Minister Adam Lipiński chyba przegapił dodatkowe wpływy na swoje konto.
Minister Adam Lipiński chyba przegapił dodatkowe wpływy na swoje konto. Fot. Sławomir Kamiński/Agencja Gazeta, screen z twitter.com/KrzysztofBrejza
Reklama.
"Przegapienie" ponad 51 tysięcy złotych nagrody, bo tyle dostał minister Adam Lipiński, wytknął nie kto inny tylko poseł Platformy Obywatelskiej Krzysztof Brejza. "Wiceprezes PiS Adam Lipiński wziął 51 tys.zł. pseudonagród, ale dziennikarzom mówi, że nie dostał" – napisał poseł PO. I dodał: "Albo kłamie, albo nawet nie zauważył, że "druga pensja" co miesiąc wpływa na konto".

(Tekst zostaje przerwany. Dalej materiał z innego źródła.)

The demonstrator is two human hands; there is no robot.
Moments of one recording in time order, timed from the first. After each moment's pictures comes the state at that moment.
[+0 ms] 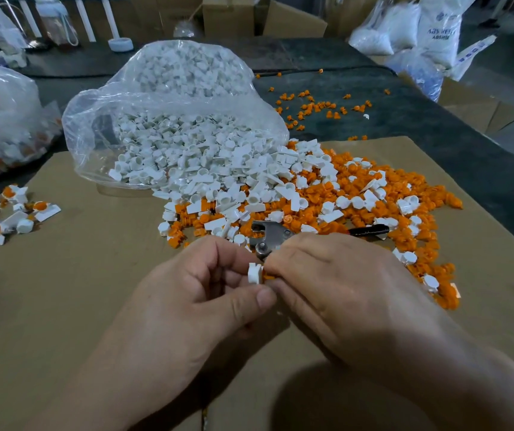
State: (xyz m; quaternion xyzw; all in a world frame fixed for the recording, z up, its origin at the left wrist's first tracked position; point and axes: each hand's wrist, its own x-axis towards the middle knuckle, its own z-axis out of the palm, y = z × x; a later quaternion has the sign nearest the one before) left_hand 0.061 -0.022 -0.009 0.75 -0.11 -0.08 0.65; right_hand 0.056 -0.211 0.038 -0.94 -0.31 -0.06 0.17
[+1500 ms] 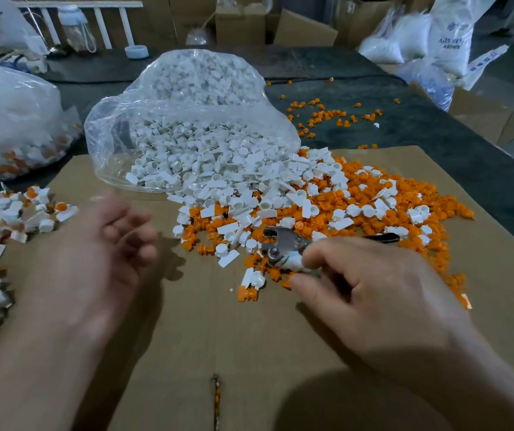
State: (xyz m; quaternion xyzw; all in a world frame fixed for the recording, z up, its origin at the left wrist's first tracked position) left_hand 0.111 0.035 -0.008 0.56 0.17 0.05 0.81; right_hand 0.048 -0.220 0.030 -0.96 -0.16 -0.07 0.23
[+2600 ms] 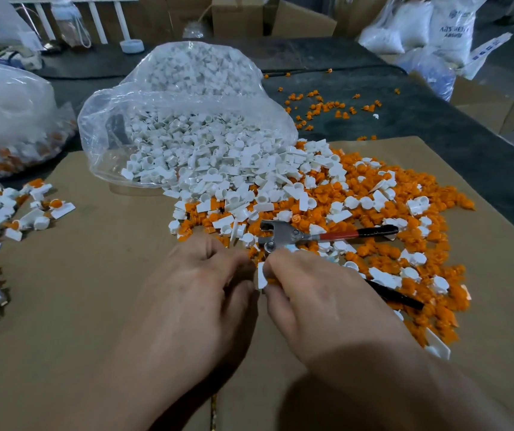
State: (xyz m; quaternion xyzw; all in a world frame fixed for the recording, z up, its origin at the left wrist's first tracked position) left_hand 0.069 -0.019 -0.017 0.94 -0.18 0.08 0.27; right_hand 0.054 -0.187 0.013 -0.96 -0.18 0.03 0.20
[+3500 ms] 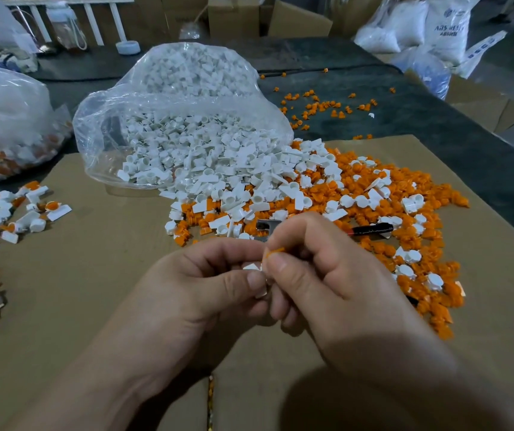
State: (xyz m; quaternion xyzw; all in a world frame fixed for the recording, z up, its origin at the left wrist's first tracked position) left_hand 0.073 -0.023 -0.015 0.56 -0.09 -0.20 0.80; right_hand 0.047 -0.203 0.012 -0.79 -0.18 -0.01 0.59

Pojawiło się także nagranie, na którym Adam Lipiński – wchodząc do budynku Sejmu – odpowiada na pytania dziennikarzy, m.in o to, czy starcza mu do pierwszego (oczywiście w kontekście słów wicepremiera Jarosława Gowina, który na antenie Radia Zet poskarżył się na swoje zarobki w poprzednim rządzie). Lipiński odpowiedział, że tak, choć wspomniał o nagrodach i zaprzeczył, że taką dostał. – Nie dostałem nigdy nagród. Chciałem się poskarżyć publicznie. Nikt mi żadnej nagrody nie dał  – powiedział dziennikarzom.
Jak wynika z odpowiedzi na interpelacje posła Brejzy, nagroda dla ministra Lipińskiego za pracę w 2017 roku wyniosła dokładnie 51 400 złotych. Przypomnijmy, nagrody za pracę w 2017 roku dostali wszyscy konstytucyjni ministrowie (od ponad 65 tysięcy do ponad 82 tysięcy złotych), a także ministrowie pracujący w KPRM-ie (od prawie 37 do ponad 59 tysięcy złotych). Do tego dochodzi premia dla Beaty Szydło (to 65 tysięcy złotych) oraz prawie dwieście milionów złotych dla urzędników niższych szczebli ministerstw.